## Prompt
Copy the data exactly. No line may be skipped.

+---+

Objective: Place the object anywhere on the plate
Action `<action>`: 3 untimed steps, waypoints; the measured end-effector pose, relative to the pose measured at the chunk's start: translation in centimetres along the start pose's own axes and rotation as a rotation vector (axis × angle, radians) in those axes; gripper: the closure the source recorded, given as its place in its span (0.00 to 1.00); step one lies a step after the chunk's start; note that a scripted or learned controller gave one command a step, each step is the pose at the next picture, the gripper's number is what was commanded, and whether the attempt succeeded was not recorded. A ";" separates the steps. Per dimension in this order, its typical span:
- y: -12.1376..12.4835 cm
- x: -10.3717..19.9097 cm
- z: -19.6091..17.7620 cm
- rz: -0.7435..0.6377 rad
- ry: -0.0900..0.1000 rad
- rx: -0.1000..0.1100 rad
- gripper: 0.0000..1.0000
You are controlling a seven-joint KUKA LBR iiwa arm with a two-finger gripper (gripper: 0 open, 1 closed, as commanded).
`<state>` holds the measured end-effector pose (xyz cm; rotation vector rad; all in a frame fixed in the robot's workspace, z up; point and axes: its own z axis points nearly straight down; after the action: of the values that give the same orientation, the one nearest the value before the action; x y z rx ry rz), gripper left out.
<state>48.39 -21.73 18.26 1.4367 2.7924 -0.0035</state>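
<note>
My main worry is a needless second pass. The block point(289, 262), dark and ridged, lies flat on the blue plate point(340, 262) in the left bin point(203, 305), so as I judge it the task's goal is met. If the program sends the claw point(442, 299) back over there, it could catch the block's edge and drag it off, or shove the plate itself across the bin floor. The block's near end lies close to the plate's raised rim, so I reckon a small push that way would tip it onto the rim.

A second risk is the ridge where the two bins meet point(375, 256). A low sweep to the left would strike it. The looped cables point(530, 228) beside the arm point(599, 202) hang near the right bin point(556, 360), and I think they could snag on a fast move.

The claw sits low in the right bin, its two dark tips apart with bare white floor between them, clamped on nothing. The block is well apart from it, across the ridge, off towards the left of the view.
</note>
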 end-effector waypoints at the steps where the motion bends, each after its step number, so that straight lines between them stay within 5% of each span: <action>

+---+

## Reply to the exercise
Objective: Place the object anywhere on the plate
Action `<action>`: 3 untimed steps, waypoints; the measured end-effector pose, relative to the pose measured at the chunk's start: translation in centimetres along the start pose's own axes and rotation as a rotation vector (axis × angle, radians) in those axes; gripper: the closure the source recorded, given as its place in its span (0.00 to 1.00); step one lies a step after the chunk's start; note that a scripted or learned controller gave one command a step, each step is the pose at the next picture, the gripper's number is what was commanded, and whether the attempt succeeded was not recorded. A ";" separates the steps. Per dimension in this order, its typical span:
- y: -12.1376..12.4835 cm
- x: -10.3717..19.9097 cm
- z: -19.6091..17.7620 cm
- rz: -0.7435..0.6377 rad
- ry: -0.0900..0.1000 rad
- rx: -0.1000..0.1100 rad
- gripper: 0.0000..1.0000
You are controlling a seven-joint KUKA LBR iiwa arm with a two-finger gripper (gripper: 0 open, 1 closed, as commanded).
`<state>` holds the measured end-effector pose (xyz cm; rotation vector rad; all in a frame fixed in the robot's workspace, z up; point and axes: its own z axis points nearly straight down; after the action: of the values that give the same orientation, the one nearest the value before the action; x y z rx ry rz), gripper left out.
<state>48.39 -21.73 18.26 1.4367 2.7924 -0.0035</state>
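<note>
My main worry is a needless second pass. The block point(289, 262), dark and ridged, lies flat on the blue plate point(340, 262) in the left bin point(203, 305), so as I judge it the task's goal is met. If the program sends the claw point(442, 299) back over there, it could catch the block's edge and drag it off, or shove the plate itself across the bin floor. The block's near end lies close to the plate's raised rim, so I reckon a small push that way would tip it onto the rim.

A second risk is the ridge where the two bins meet point(375, 256). A low sweep to the left would strike it. The looped cables point(530, 228) beside the arm point(599, 202) hang near the right bin point(556, 360), and I think they could snag on a fast move.

The claw sits low in the right bin, its two dark tips apart with bare white floor between them, clamped on nothing. The block is well apart from it, across the ridge, off towards the left of the view.
</note>
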 end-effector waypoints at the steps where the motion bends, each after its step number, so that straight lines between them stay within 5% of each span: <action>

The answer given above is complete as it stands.